Symmetry Circe: As Circe except that the rebirth square for the captured unit is that which lies at an equal distance (in a straight line) beyond the midpoint of the board. Thus a capture on c4 produces a rebirth on f5, a capture on g1 produces a rebirth on b8, and so on. Strictly speaking there are of course other types of symmetry: this one is rotational.

Circe: Captured units (not Ks) reappear on their game-array squares, of the same colour in the case of pieces, on the file of capture in the case of pawns, and on the promotion square of the file of capture in the case of fairy pieces.
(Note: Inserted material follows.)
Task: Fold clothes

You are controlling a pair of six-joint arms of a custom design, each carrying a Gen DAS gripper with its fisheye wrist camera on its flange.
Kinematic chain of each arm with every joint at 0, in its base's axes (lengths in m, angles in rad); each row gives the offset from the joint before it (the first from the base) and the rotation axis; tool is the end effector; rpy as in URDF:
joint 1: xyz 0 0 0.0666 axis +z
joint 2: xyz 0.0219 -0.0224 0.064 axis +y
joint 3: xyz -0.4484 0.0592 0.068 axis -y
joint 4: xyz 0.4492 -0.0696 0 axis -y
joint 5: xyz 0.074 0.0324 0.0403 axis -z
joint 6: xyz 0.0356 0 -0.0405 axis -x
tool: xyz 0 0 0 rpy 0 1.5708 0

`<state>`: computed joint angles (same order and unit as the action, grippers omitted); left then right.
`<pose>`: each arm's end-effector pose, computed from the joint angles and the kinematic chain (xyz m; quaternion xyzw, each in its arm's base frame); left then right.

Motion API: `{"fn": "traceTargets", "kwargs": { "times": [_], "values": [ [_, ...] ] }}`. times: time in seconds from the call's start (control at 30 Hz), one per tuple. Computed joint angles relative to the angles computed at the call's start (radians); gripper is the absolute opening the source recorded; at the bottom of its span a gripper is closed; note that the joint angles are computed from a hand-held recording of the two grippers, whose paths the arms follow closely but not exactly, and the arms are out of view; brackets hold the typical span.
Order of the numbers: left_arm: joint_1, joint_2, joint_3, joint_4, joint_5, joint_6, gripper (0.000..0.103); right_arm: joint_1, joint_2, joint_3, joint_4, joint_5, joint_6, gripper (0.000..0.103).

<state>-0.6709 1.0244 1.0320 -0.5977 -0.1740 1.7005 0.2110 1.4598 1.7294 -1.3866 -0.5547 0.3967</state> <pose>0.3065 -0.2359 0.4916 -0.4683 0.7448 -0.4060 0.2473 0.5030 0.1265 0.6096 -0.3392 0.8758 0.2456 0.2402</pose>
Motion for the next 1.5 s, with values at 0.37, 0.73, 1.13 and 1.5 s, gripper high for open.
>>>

If the rebirth square is occupied the capture is normal.

 No.355 Chris Feather England original-31.07.2013   h#4               2 solutions             (1+5)Symmetry Anti-Circe     Solutions: (click to show/hide)   I. 1.Se3-g2 Kh1×g2[wKg2->b7] 2.Kg1-h1 Kb7-b6 3.Ra8-a6 + Kb6×a6[wKa6->h3] 4.Bb8-a7 Kh3-h2 # II. 1.Ra8-a7 + Kh1-h2 2.Ra7-b7 + Kh2-g2 3.Rb7-c7 + Kg2-f2 4.Kg1-h1 Kf2-g1 # (С+ Popeye 4.63)

### One Response to No.355 (CF)

1. Geoff Foster says:

Initially neither king is in check because the rebirth squares (a8 and b8) are occupied. The bK will be mated on h1, so the bR must either be captured or else it must move away from a8 and be unable to return there.

A try is 1.Ra7+ (check to wK because a8 is vacant) Kh2 (wK not in check because a7 is occupied) 2.Rb7+ (wK in check because a7 is vacant) Kh3? 3.Ba7 ~ 4.Kh1 Kh2# (wK not in check because a7 is occupied, bK mated because bR can’t get back to a8). However White has no waiting move on move 3 (the bPh4 prevents 3…Kg3)! Therefore the wK gets to h3 in another way: 1.Sg2 Kxg2-b7 (like a Take&Make move!) 2.Kh1 Kb6 (a tempo move) 3.Ra6+ Kxa6-h3 4.Ba7 Kh2#.

In the second solution the bR helps the wK get to f2, by occupying the rebirth squares.

A very simple but very clever problem. It is worth looking at the other Symmetry Anti-Circe problems in Fairings No.32!